If a line in the data holds the string "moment", list it.

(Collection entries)

# # # #

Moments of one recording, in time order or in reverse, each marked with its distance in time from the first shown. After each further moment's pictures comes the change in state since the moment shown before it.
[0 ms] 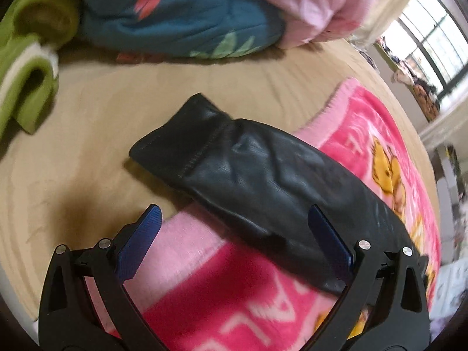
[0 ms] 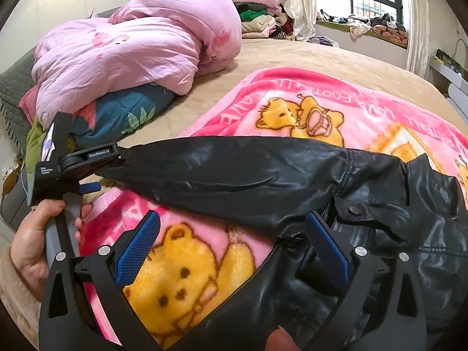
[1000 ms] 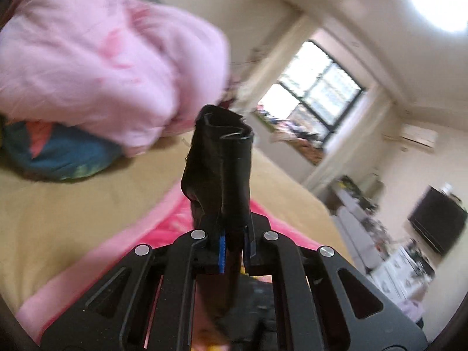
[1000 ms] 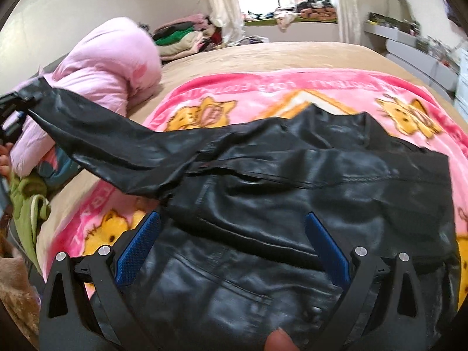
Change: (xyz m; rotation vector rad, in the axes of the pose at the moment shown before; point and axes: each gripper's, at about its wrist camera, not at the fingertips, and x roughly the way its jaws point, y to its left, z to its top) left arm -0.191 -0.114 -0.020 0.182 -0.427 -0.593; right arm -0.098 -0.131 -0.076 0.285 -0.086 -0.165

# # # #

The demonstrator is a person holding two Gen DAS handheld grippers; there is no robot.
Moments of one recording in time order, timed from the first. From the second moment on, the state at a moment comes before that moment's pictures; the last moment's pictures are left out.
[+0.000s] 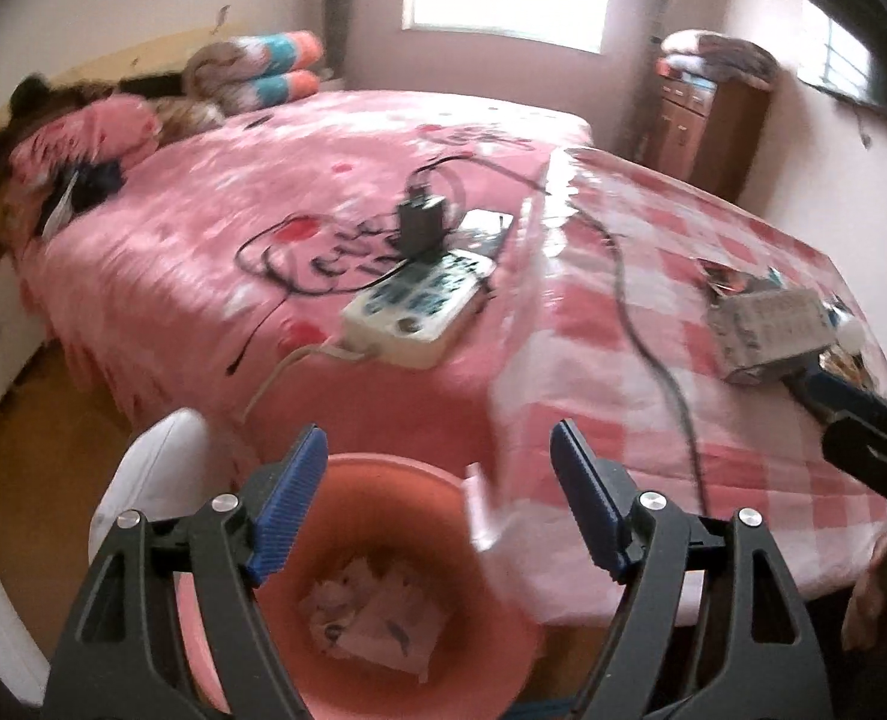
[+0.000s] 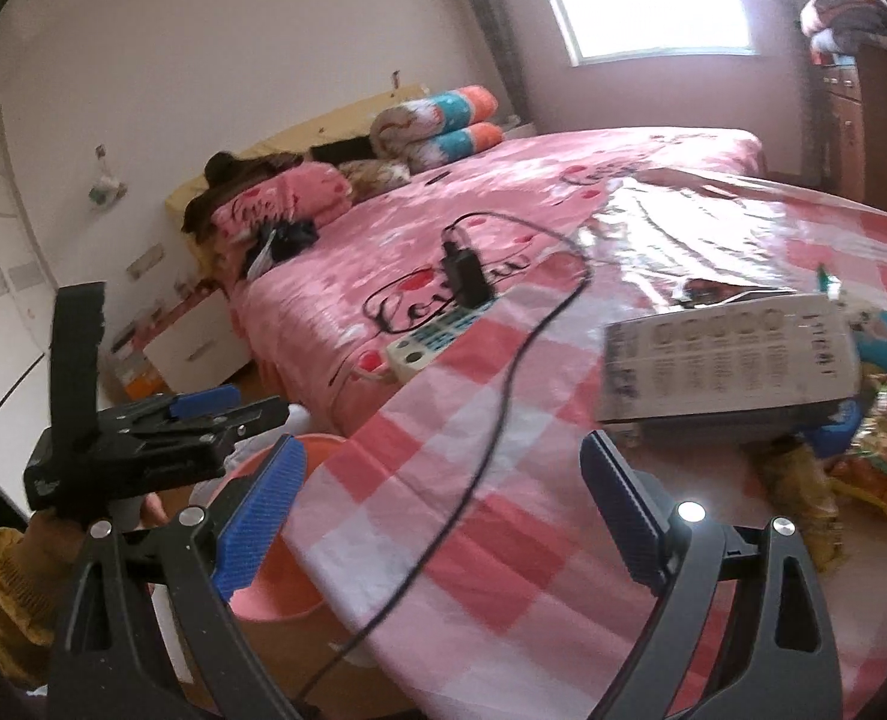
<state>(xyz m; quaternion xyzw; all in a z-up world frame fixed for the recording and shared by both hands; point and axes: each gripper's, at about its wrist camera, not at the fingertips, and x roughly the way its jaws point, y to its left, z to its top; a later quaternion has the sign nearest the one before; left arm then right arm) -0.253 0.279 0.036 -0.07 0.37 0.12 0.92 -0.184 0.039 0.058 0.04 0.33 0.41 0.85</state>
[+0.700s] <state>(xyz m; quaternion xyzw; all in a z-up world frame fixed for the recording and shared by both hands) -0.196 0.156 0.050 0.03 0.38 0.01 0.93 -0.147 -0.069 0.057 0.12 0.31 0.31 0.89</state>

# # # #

Solution to this problem:
Moments of one recording, in time order or in reverse, each marked with its distance in time from the first shown. After each further moment's pictures comes the change in state since the moment shown before it.
Change: (xyz m; rotation vector rad, in the axes of the pose at the moment shown before; point and axes: each gripper's, at about its wrist camera, not at the fingertips, and x roughly the way its jaws point, y to its left, z to its top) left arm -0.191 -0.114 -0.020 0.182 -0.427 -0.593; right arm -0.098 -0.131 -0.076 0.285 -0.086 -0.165
Moments of one recording in time order, timed from the first. From the second moment on, the state at a moment comes before that moment's pictures; the last moment's pictures are left out.

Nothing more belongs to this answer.